* [Work instructions]
Each line below from the one containing "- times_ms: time" through the one containing "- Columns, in" should be output exactly as it stands, and no other line should appear.

[Records from a dataset]
────────────────────────────────────────
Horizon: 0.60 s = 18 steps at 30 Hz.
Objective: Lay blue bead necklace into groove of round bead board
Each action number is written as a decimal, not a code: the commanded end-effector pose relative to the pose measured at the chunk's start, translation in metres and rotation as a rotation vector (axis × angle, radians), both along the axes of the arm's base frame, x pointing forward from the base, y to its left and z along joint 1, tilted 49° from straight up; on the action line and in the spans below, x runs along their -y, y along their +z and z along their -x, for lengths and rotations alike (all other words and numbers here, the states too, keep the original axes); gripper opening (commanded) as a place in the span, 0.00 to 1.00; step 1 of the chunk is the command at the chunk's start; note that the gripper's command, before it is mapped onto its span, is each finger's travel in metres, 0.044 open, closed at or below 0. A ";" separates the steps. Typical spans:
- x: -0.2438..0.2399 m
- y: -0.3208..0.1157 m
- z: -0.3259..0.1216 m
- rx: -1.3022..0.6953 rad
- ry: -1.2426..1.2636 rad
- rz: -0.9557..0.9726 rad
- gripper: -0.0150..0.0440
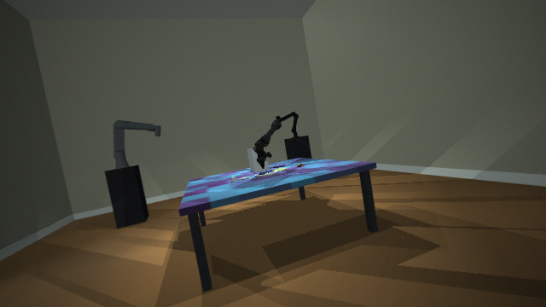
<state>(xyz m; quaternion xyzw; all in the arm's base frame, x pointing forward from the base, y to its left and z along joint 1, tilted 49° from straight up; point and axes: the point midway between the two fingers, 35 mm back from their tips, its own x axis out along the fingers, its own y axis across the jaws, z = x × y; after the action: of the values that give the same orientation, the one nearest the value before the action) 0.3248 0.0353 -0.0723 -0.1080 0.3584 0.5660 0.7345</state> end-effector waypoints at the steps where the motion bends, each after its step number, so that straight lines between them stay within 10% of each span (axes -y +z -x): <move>1: -0.008 -0.008 0.000 0.007 0.013 0.005 0.46; 18: -0.018 -0.016 -0.003 0.012 0.011 0.005 0.46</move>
<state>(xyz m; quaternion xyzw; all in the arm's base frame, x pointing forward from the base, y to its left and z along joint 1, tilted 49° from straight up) 0.3294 0.0468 -0.0831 -0.1197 0.3515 0.5667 0.7355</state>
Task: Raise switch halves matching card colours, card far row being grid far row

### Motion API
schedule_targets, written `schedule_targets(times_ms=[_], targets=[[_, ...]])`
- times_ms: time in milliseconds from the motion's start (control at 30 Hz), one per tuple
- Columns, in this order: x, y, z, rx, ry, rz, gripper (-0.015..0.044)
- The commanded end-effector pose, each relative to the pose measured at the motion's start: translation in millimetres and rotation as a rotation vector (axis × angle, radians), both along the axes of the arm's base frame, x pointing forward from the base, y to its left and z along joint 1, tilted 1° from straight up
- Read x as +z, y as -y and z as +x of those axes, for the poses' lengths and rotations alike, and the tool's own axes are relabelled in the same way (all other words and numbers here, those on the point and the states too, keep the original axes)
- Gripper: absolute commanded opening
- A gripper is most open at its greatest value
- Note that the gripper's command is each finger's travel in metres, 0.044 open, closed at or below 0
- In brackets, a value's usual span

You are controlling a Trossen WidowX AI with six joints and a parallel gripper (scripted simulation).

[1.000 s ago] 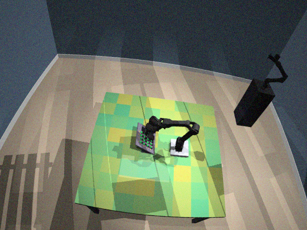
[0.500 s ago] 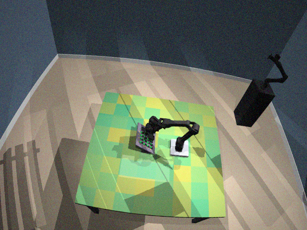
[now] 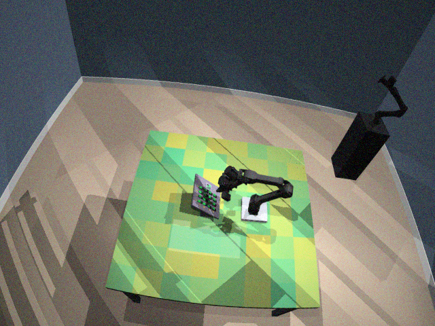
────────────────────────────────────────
* [Task result]
- times_ms: time in milliseconds from the motion's start (control at 30 Hz), one per tuple
- Columns, in this order: x, y, z, rx, ry, rz, gripper (-0.015..0.044)

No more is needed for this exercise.